WORK REQUIRED: Give back, exactly and with nothing else, the lines running from the one that contains "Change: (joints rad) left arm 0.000" to the end of the entries below; do not include pictures.

========================================

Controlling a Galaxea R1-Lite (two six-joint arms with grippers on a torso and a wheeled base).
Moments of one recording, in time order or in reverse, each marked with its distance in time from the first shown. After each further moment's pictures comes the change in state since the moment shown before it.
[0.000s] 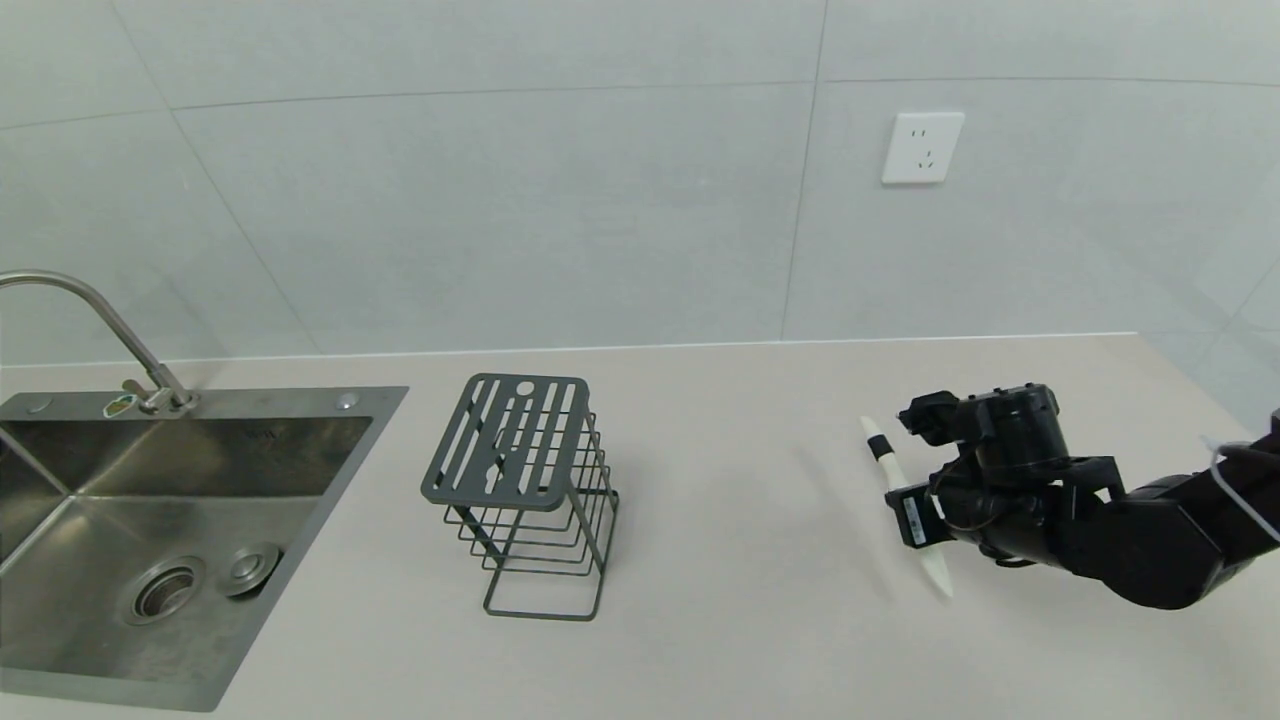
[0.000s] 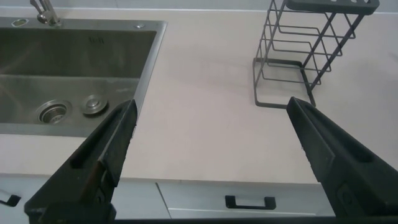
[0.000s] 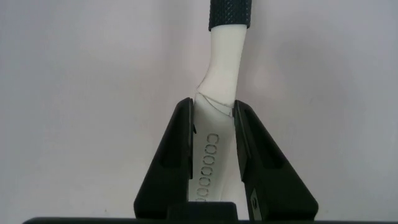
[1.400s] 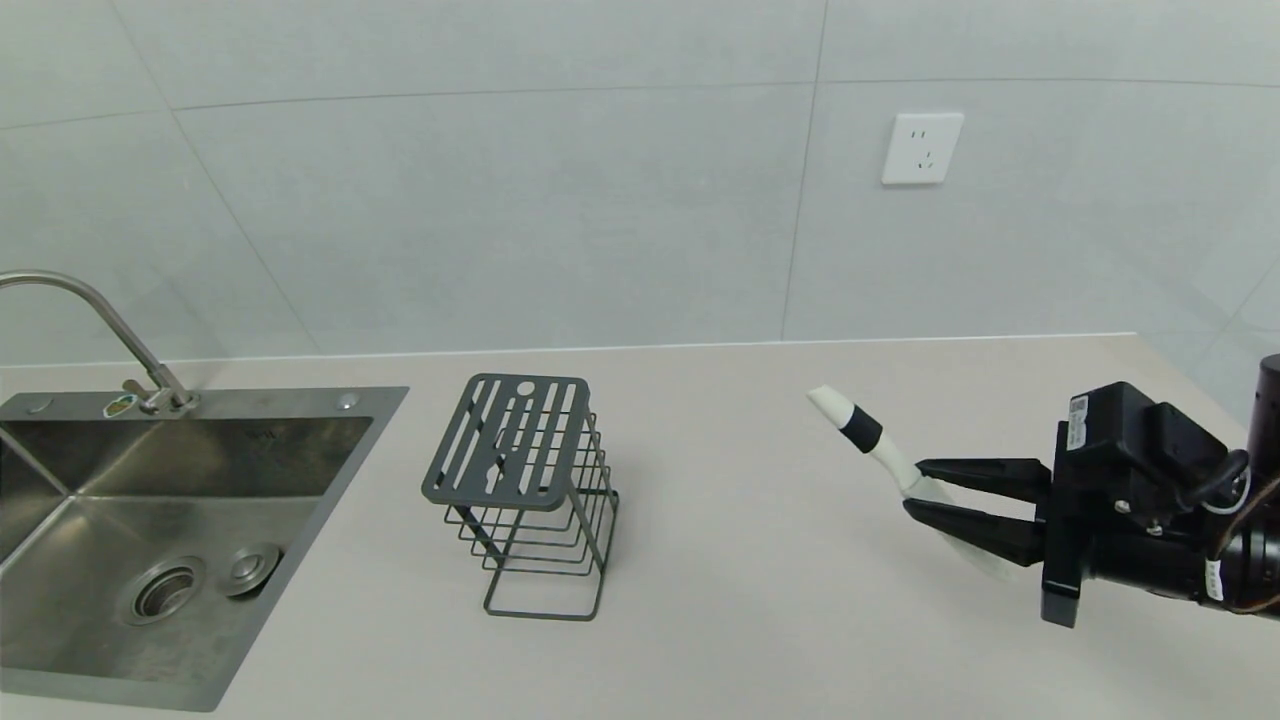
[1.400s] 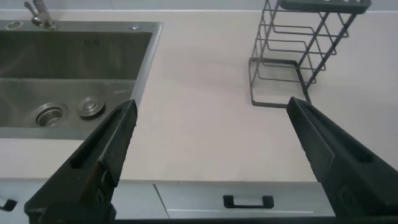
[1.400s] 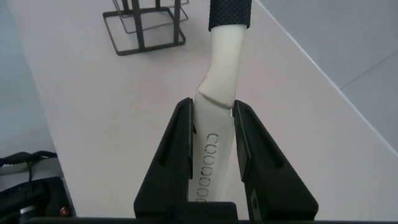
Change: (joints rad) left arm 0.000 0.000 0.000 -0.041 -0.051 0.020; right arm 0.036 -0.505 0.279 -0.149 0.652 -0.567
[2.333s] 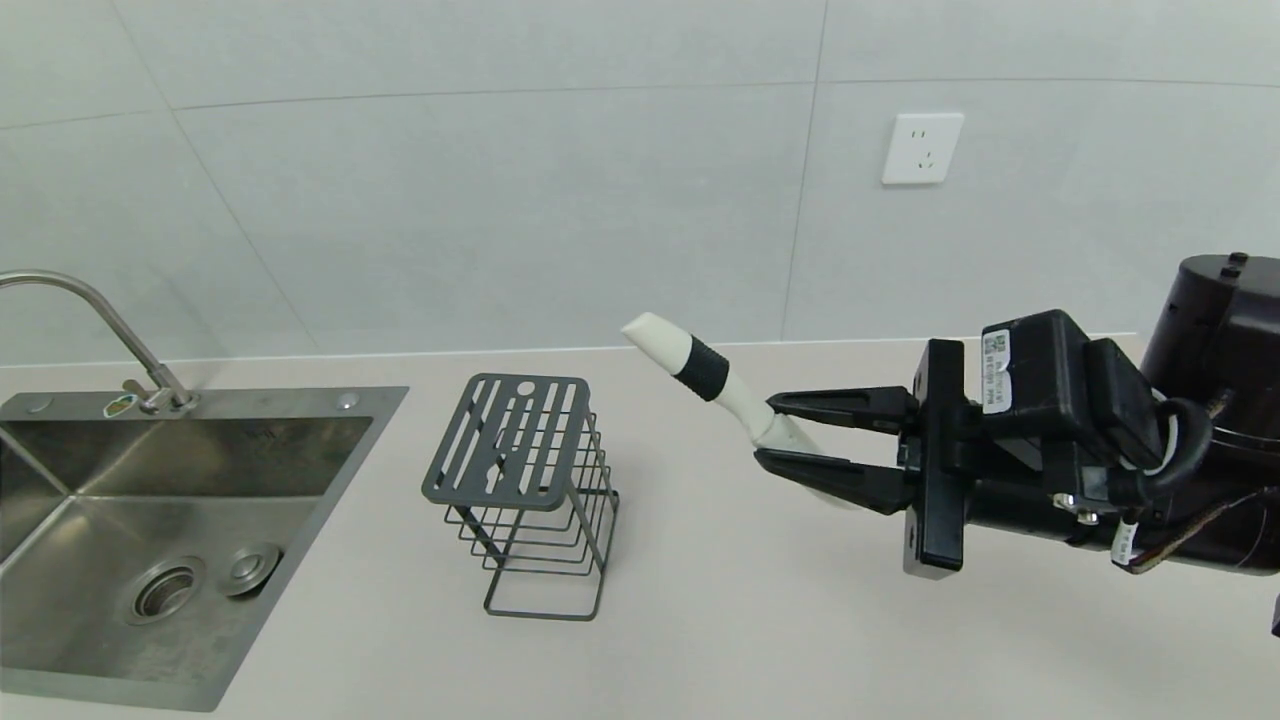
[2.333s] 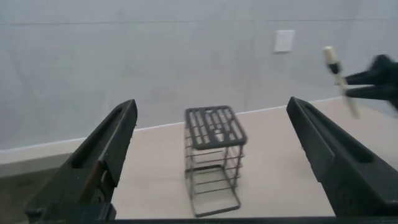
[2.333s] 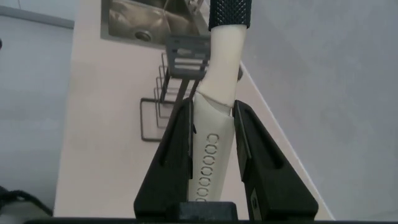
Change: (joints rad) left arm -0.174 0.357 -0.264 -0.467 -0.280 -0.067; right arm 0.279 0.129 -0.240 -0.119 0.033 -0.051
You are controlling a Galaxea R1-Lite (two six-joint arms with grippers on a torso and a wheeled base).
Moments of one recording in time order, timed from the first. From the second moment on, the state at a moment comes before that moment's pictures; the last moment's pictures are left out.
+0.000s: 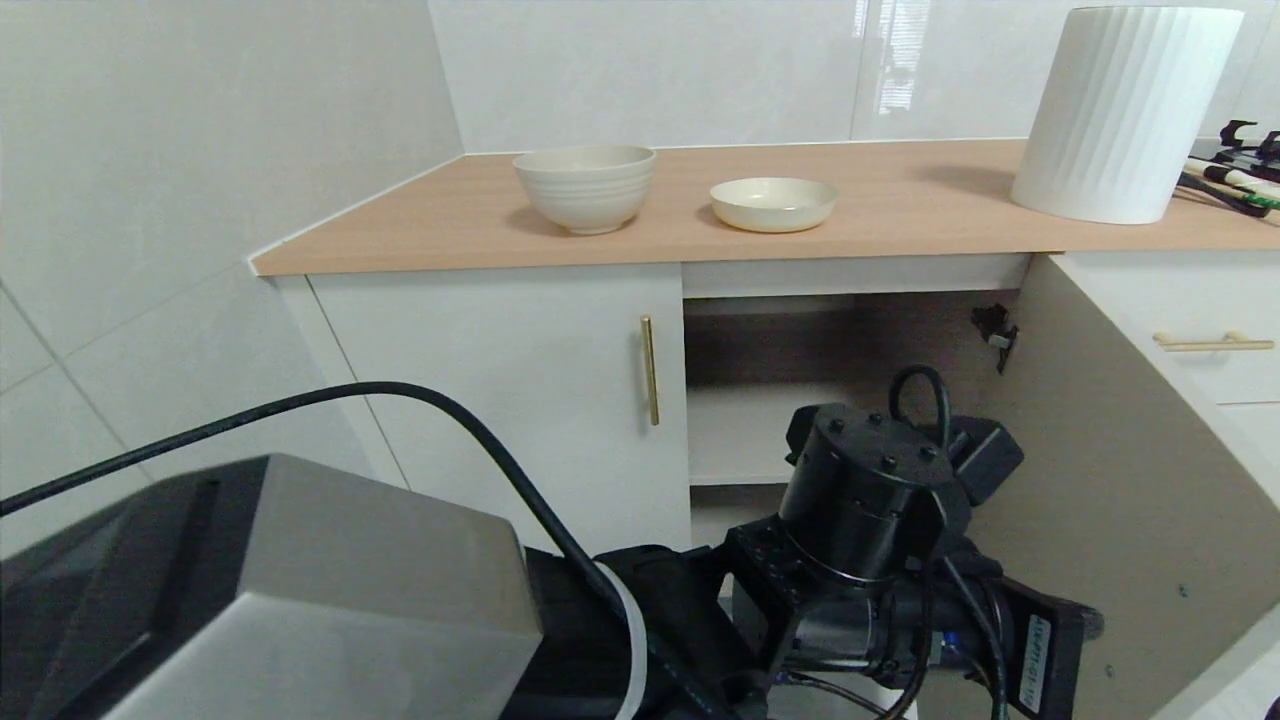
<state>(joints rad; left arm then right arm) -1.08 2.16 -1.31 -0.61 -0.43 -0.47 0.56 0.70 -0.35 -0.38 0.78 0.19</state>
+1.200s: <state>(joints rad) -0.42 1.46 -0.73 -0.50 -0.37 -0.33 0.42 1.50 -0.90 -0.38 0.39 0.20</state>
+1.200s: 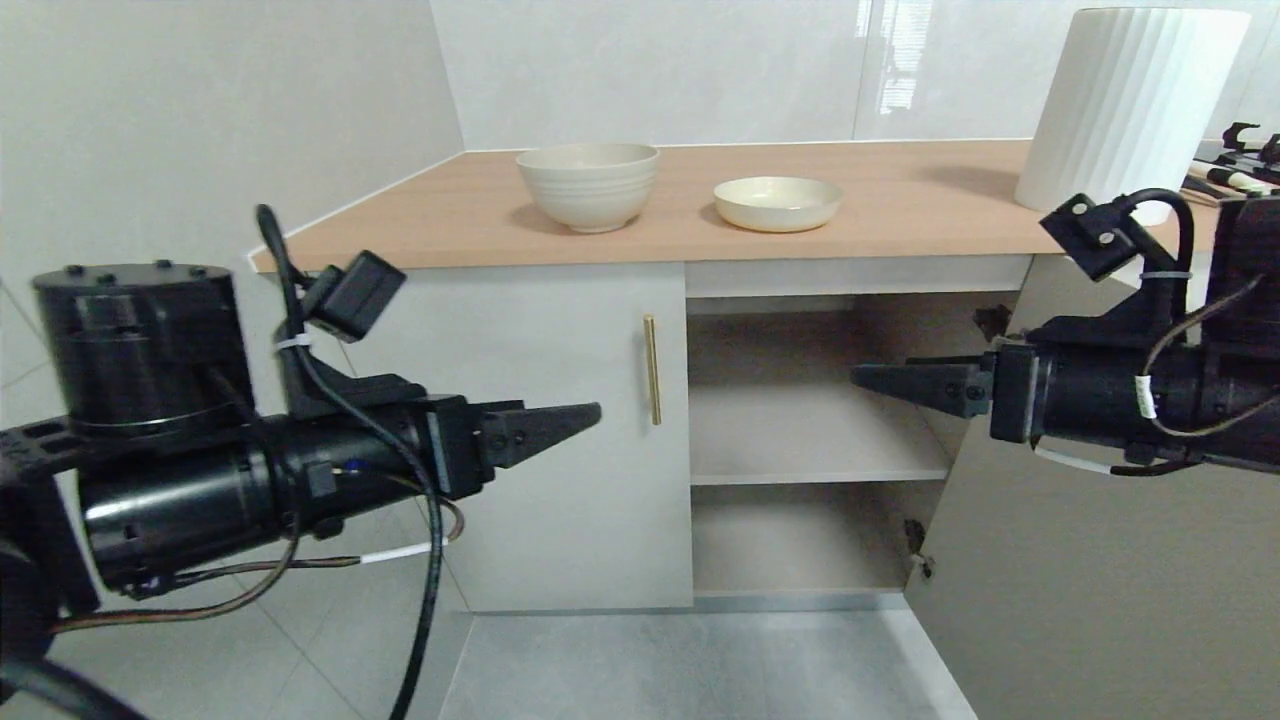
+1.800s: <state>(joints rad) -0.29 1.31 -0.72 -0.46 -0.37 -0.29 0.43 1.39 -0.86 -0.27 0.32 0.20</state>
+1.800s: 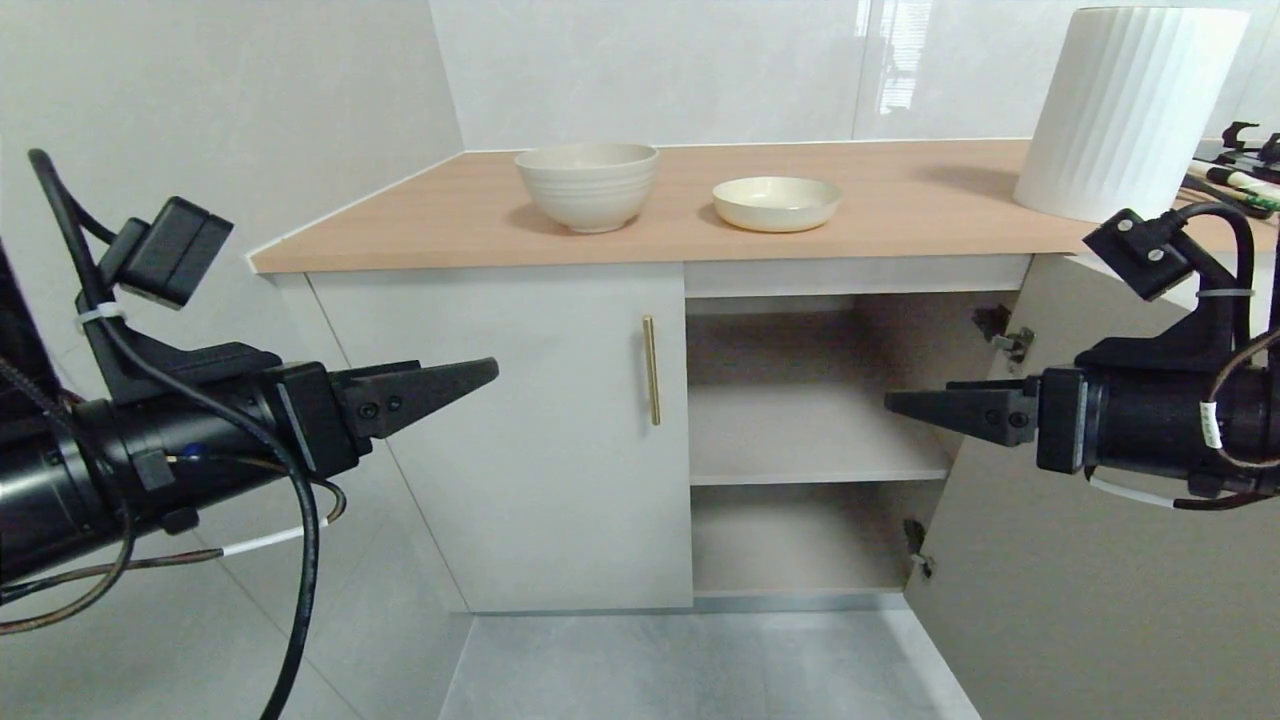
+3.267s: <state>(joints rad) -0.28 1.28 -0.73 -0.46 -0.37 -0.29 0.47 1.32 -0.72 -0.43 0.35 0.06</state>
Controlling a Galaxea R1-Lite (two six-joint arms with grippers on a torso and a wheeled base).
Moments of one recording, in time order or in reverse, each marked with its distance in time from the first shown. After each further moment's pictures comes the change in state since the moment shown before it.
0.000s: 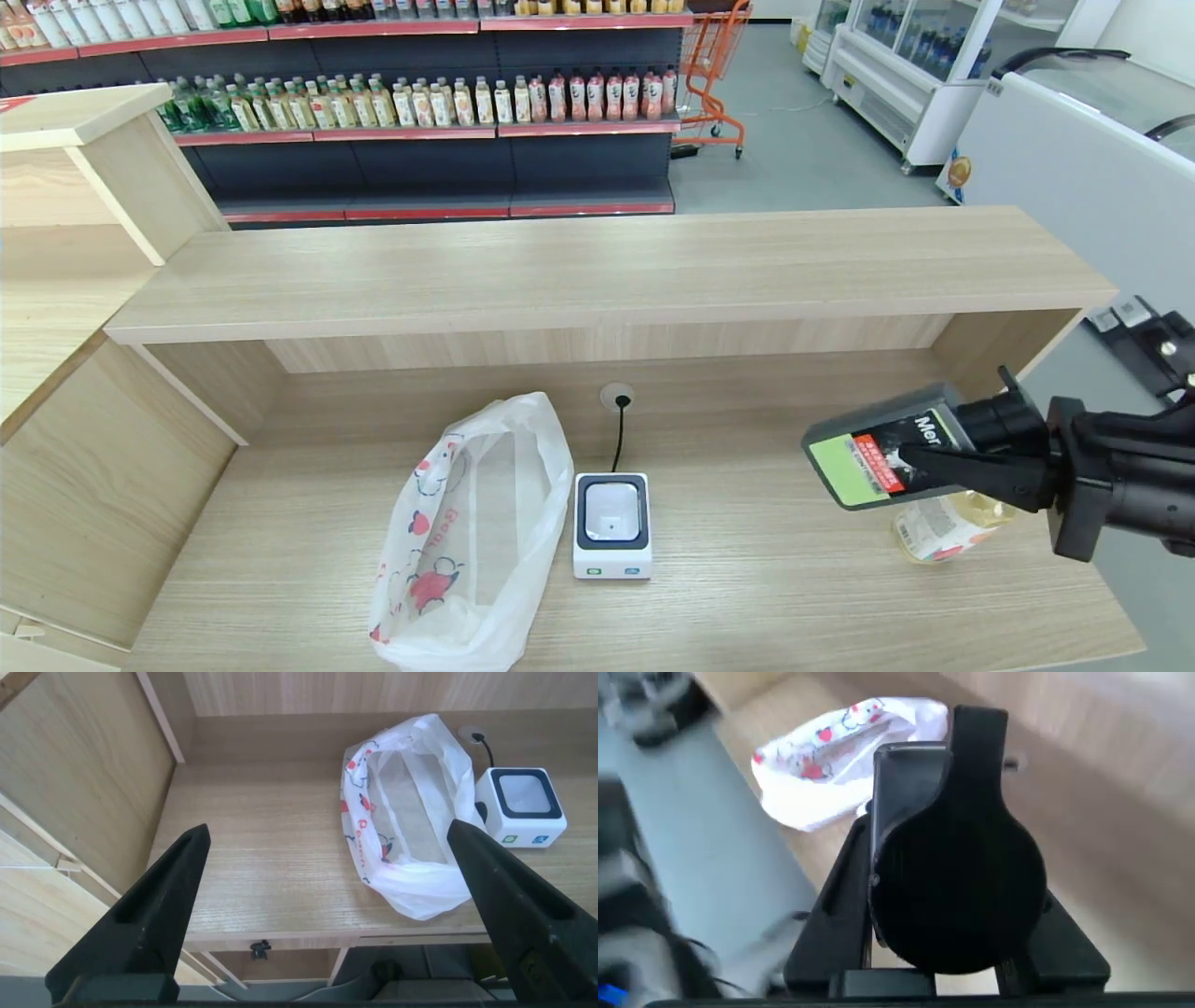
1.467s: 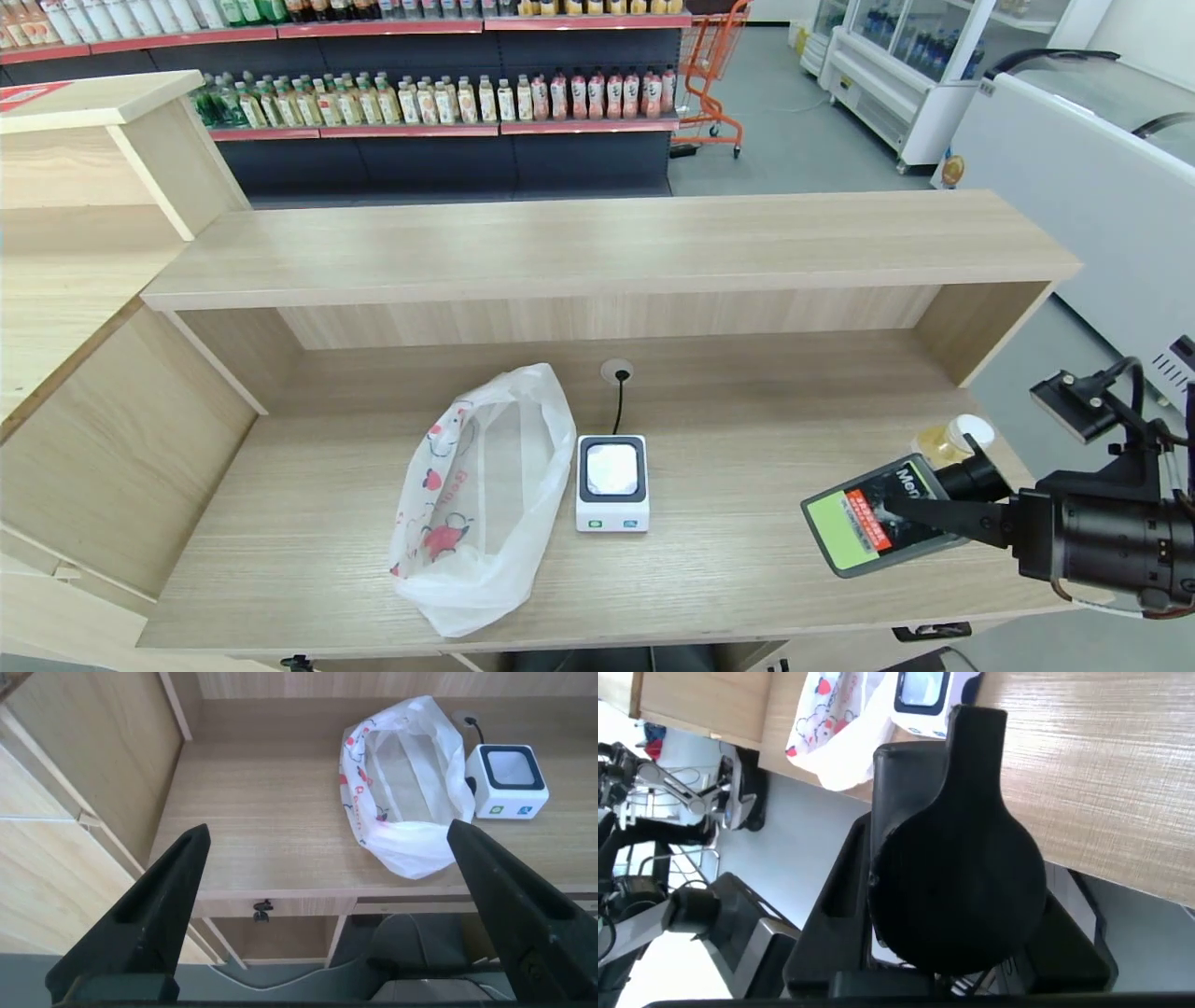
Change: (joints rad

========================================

TASK RESPONSE:
Change: (joints rad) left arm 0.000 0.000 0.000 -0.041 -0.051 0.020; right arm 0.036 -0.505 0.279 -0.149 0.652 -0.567
[2.333s] 
[2.333s] 
[2.333s] 
Change: (joints rad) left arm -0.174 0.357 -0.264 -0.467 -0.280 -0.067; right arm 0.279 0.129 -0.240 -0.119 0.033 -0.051
You are controlling a Galaxea R1-Lite (two six-joint arms with grippers on a torso and a wheeled base).
Moments of one recording in time order, timed from the first. From the second moment on, the state at a moment comes before that moment's pictures; the last moment's pictures are left out.
+0.000s: 
<state>(joints rad; left arm then right arm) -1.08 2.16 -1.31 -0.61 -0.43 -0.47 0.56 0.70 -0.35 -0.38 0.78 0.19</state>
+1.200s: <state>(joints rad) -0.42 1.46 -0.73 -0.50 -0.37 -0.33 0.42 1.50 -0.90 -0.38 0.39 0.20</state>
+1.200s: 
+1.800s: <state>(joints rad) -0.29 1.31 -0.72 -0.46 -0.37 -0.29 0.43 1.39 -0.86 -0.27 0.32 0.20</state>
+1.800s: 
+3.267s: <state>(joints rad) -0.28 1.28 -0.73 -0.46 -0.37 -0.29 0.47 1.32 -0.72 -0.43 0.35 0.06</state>
Controlling a Galaxea R1-Lite (two six-joint arms with grippers on a torso and a wheeled base).
Moments of one recording, in time order or in reverse, each marked with its distance in time from the first shown. After each further moment's pictures comes the change in state since the moment shown before it.
0.000s: 
1.467s: 
Change: (joints rad

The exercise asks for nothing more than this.